→ **Exercise directions**:
Go through the records and give each one again exactly.

┌──

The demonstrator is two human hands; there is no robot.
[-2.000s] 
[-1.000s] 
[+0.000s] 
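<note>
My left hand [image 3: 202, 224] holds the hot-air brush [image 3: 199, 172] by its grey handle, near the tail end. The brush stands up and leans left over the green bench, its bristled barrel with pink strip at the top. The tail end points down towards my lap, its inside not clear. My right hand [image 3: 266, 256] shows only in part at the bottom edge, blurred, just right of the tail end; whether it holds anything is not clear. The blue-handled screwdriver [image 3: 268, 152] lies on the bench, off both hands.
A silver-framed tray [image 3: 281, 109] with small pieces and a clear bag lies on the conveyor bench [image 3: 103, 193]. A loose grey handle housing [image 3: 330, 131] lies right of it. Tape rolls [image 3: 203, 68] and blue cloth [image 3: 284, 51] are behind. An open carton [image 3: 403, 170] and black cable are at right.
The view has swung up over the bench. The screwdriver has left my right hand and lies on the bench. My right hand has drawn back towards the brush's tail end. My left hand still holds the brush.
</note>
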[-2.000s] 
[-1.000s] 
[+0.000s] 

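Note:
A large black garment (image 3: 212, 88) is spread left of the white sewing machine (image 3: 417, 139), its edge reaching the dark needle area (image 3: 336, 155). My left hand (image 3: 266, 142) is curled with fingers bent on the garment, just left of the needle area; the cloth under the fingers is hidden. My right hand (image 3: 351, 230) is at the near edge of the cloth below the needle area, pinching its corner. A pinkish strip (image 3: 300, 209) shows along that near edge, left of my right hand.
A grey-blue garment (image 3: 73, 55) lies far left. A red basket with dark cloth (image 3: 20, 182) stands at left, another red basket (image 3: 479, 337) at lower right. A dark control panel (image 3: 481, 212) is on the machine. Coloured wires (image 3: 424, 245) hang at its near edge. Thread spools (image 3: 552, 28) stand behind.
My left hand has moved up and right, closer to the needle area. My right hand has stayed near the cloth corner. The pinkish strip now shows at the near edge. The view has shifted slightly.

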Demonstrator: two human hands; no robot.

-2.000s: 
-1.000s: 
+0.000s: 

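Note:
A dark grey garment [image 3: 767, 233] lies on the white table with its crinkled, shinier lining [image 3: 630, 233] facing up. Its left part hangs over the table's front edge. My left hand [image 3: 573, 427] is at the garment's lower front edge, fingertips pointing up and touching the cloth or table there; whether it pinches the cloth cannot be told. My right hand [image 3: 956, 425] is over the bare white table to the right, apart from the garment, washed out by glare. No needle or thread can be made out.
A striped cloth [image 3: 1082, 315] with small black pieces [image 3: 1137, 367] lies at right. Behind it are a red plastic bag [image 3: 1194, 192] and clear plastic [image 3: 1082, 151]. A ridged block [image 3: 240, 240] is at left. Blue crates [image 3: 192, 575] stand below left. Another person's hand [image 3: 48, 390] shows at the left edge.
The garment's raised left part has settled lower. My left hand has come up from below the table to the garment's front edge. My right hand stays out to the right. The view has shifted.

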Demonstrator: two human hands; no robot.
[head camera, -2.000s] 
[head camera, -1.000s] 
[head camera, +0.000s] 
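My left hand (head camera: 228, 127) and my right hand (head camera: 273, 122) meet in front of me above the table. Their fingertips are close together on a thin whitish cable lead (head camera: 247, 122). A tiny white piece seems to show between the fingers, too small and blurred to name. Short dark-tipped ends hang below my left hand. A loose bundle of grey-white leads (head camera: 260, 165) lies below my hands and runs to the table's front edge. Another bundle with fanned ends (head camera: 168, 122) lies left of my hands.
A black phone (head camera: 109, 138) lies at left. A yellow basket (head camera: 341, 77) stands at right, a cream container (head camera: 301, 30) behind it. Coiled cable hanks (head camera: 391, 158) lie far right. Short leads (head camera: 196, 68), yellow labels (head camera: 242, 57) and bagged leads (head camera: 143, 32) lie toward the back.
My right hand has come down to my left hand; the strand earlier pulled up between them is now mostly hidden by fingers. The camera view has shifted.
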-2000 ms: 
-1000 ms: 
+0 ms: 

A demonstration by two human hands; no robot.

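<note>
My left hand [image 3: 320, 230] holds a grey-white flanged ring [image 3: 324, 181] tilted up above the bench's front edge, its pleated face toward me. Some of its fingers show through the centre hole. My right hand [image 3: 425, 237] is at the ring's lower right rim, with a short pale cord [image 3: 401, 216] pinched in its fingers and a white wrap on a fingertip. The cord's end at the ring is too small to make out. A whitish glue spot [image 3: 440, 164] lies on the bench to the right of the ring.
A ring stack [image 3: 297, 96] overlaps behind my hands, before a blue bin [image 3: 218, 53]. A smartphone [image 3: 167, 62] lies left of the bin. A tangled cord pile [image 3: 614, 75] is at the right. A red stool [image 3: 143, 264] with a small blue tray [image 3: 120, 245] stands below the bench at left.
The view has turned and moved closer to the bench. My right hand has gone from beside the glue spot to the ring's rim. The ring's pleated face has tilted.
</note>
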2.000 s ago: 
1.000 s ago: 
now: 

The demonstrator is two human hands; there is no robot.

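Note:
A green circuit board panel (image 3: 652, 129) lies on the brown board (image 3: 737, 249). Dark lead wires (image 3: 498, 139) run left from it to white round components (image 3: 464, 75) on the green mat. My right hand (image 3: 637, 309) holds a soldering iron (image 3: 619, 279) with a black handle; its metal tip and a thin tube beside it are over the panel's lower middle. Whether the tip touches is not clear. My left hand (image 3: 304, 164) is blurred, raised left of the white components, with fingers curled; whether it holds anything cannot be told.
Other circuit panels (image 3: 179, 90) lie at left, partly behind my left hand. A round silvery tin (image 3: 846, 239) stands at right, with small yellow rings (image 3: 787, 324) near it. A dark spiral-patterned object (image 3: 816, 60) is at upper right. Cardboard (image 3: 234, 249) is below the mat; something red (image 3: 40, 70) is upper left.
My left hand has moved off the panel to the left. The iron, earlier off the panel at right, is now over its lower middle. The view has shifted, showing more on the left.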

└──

→ **Solution for this exercise**:
The demonstrator is two human hands; there is no robot.
[-2.000s] 
[-1.000s] 
[+0.000s] 
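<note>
My left hand [image 3: 202, 224] holds the hot-air brush [image 3: 199, 172] by its grey handle, near the tail end. The brush stands up and leans left over the green bench, its bristled barrel with pink strip at the top. The tail end points down towards my lap, its inside not clear. My right hand [image 3: 266, 256] shows only in part at the bottom edge, blurred, just right of the tail end; whether it holds anything is not clear. The blue-handled screwdriver [image 3: 268, 152] lies on the bench, off both hands.
A silver-framed tray [image 3: 281, 109] with small pieces and a clear bag lies on the conveyor bench [image 3: 103, 193]. A loose grey handle housing [image 3: 330, 131] lies right of it. Tape rolls [image 3: 203, 68] and blue cloth [image 3: 284, 51] are behind. An open carton [image 3: 403, 170] and black cable are at right.
The view has swung up over the bench. The screwdriver has left my right hand and lies on the bench. My right hand has drawn back towards the brush's tail end. My left hand still holds the brush.
</note>
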[-2.000s] 
[-1.000s] 
[+0.000s] 

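Note:
A large black garment (image 3: 212, 88) is spread left of the white sewing machine (image 3: 417, 139), its edge reaching the dark needle area (image 3: 336, 155). My left hand (image 3: 266, 142) is curled with fingers bent on the garment, just left of the needle area; the cloth under the fingers is hidden. My right hand (image 3: 351, 230) is at the near edge of the cloth below the needle area, pinching its corner. A pinkish strip (image 3: 300, 209) shows along that near edge, left of my right hand.
A grey-blue garment (image 3: 73, 55) lies far left. A red basket with dark cloth (image 3: 20, 182) stands at left, another red basket (image 3: 479, 337) at lower right. A dark control panel (image 3: 481, 212) is on the machine. Coloured wires (image 3: 424, 245) hang at its near edge. Thread spools (image 3: 552, 28) stand behind.
My left hand has moved up and right, closer to the needle area. My right hand has stayed near the cloth corner. The pinkish strip now shows at the near edge. The view has shifted slightly.
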
Demonstrator: two human hands; no robot.

-2.000s: 
-1.000s: 
+0.000s: 

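Note:
A dark grey garment [image 3: 767, 233] lies on the white table with its crinkled, shinier lining [image 3: 630, 233] facing up. Its left part hangs over the table's front edge. My left hand [image 3: 573, 427] is at the garment's lower front edge, fingertips pointing up and touching the cloth or table there; whether it pinches the cloth cannot be told. My right hand [image 3: 956, 425] is over the bare white table to the right, apart from the garment, washed out by glare. No needle or thread can be made out.
A striped cloth [image 3: 1082, 315] with small black pieces [image 3: 1137, 367] lies at right. Behind it are a red plastic bag [image 3: 1194, 192] and clear plastic [image 3: 1082, 151]. A ridged block [image 3: 240, 240] is at left. Blue crates [image 3: 192, 575] stand below left. Another person's hand [image 3: 48, 390] shows at the left edge.
The garment's raised left part has settled lower. My left hand has come up from below the table to the garment's front edge. My right hand stays out to the right. The view has shifted.
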
Demonstrator: two human hands; no robot.
[head camera, -2.000s] 
[head camera, -1.000s] 
[head camera, +0.000s] 
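My left hand (head camera: 228, 127) and my right hand (head camera: 273, 122) meet in front of me above the table. Their fingertips are close together on a thin whitish cable lead (head camera: 247, 122). A tiny white piece seems to show between the fingers, too small and blurred to name. Short dark-tipped ends hang below my left hand. A loose bundle of grey-white leads (head camera: 260, 165) lies below my hands and runs to the table's front edge. Another bundle with fanned ends (head camera: 168, 122) lies left of my hands.
A black phone (head camera: 109, 138) lies at left. A yellow basket (head camera: 341, 77) stands at right, a cream container (head camera: 301, 30) behind it. Coiled cable hanks (head camera: 391, 158) lie far right. Short leads (head camera: 196, 68), yellow labels (head camera: 242, 57) and bagged leads (head camera: 143, 32) lie toward the back.
My right hand has come down to my left hand; the strand earlier pulled up between them is now mostly hidden by fingers. The camera view has shifted.
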-2000 ms: 
-1000 ms: 
+0 ms: 

A demonstration by two human hands; no robot.

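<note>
My left hand [image 3: 320, 230] holds a grey-white flanged ring [image 3: 324, 181] tilted up above the bench's front edge, its pleated face toward me. Some of its fingers show through the centre hole. My right hand [image 3: 425, 237] is at the ring's lower right rim, with a short pale cord [image 3: 401, 216] pinched in its fingers and a white wrap on a fingertip. The cord's end at the ring is too small to make out. A whitish glue spot [image 3: 440, 164] lies on the bench to the right of the ring.
A ring stack [image 3: 297, 96] overlaps behind my hands, before a blue bin [image 3: 218, 53]. A smartphone [image 3: 167, 62] lies left of the bin. A tangled cord pile [image 3: 614, 75] is at the right. A red stool [image 3: 143, 264] with a small blue tray [image 3: 120, 245] stands below the bench at left.
The view has turned and moved closer to the bench. My right hand has gone from beside the glue spot to the ring's rim. The ring's pleated face has tilted.
</note>
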2.000 s ago: 
1.000 s ago: 
now: 

The demonstrator is two human hands; there is no robot.

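Note:
A green circuit board panel (image 3: 652, 129) lies on the brown board (image 3: 737, 249). Dark lead wires (image 3: 498, 139) run left from it to white round components (image 3: 464, 75) on the green mat. My right hand (image 3: 637, 309) holds a soldering iron (image 3: 619, 279) with a black handle; its metal tip and a thin tube beside it are over the panel's lower middle. Whether the tip touches is not clear. My left hand (image 3: 304, 164) is blurred, raised left of the white components, with fingers curled; whether it holds anything cannot be told.
Other circuit panels (image 3: 179, 90) lie at left, partly behind my left hand. A round silvery tin (image 3: 846, 239) stands at right, with small yellow rings (image 3: 787, 324) near it. A dark spiral-patterned object (image 3: 816, 60) is at upper right. Cardboard (image 3: 234, 249) is below the mat; something red (image 3: 40, 70) is upper left.
My left hand has moved off the panel to the left. The iron, earlier off the panel at right, is now over its lower middle. The view has shifted, showing more on the left.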

No more output is required for this exercise.